About this exercise: Filter the records, keeping every line that has the string "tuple".
-- Data to use follows --
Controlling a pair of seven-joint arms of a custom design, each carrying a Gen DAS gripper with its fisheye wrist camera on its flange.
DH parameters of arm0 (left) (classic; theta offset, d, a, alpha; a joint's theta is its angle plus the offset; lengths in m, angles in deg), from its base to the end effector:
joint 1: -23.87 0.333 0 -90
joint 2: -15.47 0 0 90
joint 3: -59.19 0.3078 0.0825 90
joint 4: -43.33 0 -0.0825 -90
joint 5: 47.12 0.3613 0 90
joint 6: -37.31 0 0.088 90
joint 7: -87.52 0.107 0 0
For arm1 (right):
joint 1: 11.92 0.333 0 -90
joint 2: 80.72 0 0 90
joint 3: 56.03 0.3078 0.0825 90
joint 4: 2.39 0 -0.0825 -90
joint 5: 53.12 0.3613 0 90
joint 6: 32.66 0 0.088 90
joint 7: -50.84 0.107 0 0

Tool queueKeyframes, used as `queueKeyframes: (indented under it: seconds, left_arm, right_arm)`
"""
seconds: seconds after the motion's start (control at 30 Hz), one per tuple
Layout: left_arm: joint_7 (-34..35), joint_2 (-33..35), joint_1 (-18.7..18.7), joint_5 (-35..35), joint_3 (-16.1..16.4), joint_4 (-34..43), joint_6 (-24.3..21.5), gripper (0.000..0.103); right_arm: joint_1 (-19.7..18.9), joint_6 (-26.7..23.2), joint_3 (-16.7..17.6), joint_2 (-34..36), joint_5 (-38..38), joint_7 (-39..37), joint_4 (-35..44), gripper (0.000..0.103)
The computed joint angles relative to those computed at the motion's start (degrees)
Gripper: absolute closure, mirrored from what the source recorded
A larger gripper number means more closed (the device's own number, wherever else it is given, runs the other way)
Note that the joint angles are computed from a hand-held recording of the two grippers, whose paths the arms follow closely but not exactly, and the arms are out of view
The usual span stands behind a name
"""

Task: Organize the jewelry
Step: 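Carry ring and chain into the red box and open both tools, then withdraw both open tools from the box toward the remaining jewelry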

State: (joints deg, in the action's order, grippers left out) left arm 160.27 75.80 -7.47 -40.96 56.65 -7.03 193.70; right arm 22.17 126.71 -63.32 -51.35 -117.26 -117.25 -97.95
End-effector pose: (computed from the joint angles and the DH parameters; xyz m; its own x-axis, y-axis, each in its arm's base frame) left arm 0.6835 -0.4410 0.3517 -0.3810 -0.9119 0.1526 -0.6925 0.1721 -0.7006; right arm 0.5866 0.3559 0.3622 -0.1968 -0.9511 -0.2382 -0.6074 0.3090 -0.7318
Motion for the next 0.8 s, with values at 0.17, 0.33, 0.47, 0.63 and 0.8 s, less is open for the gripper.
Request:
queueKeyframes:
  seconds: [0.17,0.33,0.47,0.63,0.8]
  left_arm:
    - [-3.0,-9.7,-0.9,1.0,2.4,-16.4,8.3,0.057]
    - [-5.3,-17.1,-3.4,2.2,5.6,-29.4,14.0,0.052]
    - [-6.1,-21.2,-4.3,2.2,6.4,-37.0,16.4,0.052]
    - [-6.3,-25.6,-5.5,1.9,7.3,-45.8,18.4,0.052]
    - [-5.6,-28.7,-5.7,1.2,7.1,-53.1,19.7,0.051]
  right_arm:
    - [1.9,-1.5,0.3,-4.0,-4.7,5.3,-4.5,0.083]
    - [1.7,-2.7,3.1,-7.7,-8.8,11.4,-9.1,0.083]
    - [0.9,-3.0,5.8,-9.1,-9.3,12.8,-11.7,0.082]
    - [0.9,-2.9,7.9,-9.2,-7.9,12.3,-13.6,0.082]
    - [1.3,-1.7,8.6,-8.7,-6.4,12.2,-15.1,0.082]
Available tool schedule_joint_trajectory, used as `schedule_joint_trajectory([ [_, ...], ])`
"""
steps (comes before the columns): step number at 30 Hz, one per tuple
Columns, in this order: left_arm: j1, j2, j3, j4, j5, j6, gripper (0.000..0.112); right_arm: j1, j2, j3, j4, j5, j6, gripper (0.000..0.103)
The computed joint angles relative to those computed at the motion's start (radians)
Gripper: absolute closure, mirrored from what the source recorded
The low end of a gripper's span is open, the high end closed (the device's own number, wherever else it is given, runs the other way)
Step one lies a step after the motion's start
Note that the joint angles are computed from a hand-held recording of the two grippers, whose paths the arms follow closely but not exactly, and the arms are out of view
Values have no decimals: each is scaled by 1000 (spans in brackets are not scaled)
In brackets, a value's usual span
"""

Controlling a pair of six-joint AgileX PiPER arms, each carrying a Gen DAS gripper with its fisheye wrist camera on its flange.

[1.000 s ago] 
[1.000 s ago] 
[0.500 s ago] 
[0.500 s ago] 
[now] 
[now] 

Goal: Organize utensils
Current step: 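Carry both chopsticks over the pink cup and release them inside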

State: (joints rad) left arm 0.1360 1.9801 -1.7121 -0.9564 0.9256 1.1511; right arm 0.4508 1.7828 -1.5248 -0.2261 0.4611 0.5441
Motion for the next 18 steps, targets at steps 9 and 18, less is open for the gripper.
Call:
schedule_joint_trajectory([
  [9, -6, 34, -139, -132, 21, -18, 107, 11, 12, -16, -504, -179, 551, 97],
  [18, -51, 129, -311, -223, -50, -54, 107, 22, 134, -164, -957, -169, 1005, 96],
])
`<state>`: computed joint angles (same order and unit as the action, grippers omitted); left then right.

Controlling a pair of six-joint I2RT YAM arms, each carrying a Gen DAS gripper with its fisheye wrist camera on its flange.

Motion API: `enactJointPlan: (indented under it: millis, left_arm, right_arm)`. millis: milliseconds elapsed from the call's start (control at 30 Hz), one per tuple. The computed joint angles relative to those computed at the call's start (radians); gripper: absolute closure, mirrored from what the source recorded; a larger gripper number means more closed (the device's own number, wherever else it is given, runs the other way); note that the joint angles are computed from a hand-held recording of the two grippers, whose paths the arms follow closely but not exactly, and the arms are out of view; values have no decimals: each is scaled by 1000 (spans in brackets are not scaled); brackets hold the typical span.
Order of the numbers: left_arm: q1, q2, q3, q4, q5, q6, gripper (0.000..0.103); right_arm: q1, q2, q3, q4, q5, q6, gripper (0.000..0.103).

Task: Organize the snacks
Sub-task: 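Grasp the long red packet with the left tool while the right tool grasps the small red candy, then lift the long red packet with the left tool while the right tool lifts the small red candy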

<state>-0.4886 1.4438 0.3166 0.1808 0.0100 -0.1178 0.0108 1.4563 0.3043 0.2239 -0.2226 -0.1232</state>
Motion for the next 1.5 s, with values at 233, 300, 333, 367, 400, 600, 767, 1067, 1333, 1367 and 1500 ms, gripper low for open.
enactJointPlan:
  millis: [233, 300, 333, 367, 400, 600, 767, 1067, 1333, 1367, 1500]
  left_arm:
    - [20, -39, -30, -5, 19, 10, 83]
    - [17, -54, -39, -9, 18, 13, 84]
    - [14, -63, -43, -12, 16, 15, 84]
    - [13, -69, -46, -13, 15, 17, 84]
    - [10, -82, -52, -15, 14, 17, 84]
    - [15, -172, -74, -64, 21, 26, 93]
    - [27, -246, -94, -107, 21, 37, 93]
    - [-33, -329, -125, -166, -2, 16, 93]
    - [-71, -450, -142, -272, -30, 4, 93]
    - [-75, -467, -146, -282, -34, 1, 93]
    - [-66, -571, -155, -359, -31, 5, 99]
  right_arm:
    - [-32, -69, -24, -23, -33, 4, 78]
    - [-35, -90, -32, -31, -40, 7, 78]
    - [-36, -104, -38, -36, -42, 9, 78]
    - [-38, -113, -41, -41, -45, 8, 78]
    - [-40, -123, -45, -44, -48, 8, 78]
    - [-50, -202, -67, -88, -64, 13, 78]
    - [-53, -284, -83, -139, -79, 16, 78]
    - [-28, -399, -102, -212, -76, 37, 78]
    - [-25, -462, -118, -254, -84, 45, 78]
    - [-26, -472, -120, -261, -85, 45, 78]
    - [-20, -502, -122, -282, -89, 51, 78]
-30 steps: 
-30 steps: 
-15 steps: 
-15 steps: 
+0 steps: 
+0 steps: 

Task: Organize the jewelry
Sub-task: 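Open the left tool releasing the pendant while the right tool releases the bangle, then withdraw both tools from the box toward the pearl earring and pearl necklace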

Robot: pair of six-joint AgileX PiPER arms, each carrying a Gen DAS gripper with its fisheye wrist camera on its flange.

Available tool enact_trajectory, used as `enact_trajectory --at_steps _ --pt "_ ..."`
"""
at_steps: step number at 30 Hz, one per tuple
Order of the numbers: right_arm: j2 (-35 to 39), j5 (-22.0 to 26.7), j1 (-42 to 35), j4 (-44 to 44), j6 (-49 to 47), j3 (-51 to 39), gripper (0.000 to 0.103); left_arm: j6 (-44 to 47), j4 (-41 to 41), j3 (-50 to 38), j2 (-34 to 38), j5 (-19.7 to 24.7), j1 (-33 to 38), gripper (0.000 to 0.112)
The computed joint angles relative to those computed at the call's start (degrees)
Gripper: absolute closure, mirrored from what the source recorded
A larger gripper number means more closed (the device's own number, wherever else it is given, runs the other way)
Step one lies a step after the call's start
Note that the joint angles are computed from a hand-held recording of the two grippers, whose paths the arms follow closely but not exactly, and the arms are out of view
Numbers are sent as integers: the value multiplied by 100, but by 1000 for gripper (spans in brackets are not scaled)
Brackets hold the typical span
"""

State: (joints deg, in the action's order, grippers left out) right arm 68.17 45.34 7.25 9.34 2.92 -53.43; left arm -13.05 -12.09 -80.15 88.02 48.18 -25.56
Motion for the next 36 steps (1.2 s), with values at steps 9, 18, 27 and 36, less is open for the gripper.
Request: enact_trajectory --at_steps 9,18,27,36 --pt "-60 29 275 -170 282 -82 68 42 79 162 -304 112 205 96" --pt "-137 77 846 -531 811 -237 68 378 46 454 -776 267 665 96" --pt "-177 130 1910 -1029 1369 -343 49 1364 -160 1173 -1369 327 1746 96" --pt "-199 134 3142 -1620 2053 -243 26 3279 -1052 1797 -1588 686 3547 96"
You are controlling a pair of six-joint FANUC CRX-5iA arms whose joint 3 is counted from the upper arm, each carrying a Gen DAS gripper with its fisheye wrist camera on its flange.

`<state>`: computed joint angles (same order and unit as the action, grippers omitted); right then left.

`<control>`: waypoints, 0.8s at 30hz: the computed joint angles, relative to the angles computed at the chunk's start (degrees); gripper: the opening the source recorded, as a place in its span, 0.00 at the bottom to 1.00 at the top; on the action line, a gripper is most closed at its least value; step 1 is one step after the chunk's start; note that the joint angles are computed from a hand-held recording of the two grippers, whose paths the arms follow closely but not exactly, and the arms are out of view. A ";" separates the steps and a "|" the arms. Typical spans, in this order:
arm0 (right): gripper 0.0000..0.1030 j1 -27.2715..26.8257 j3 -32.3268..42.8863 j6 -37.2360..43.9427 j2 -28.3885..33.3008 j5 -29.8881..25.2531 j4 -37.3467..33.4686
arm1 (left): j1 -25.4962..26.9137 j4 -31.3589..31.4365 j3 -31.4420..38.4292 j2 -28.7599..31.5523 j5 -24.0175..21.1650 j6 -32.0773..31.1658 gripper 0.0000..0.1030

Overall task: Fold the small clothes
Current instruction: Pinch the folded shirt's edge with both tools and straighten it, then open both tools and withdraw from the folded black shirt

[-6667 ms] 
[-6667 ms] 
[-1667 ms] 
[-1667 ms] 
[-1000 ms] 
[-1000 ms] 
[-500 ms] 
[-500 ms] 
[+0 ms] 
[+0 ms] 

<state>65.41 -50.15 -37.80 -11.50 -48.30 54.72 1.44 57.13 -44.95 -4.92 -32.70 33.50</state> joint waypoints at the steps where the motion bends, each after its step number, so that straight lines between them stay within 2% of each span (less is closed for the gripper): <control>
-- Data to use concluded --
Written solution:
seconds: seconds after the motion's start (control at 30 Hz), one per tuple
steps (comes before the columns): step number at 30 Hz, one per tuple
Motion API: `enactJointPlan: (indented under it: millis, left_arm, right_arm)`. millis: milliseconds elapsed from the call's start (control at 30 Hz), one per tuple. The computed joint angles relative to those computed at the call's start (radians); gripper: absolute closure, mirrored from what the source recorded; a larger gripper number means more closed (the device's own number, wherever else it is given, runs the other way); note that the joint angles are computed from a hand-held recording of the two grippers, whose paths the arms follow closely but not exactly, and the arms are out of view; values have no decimals: each is scaled by 1000 (spans in brackets are not scaled); brackets hold the typical span.
at_steps: step number at 30 Hz, one per tuple

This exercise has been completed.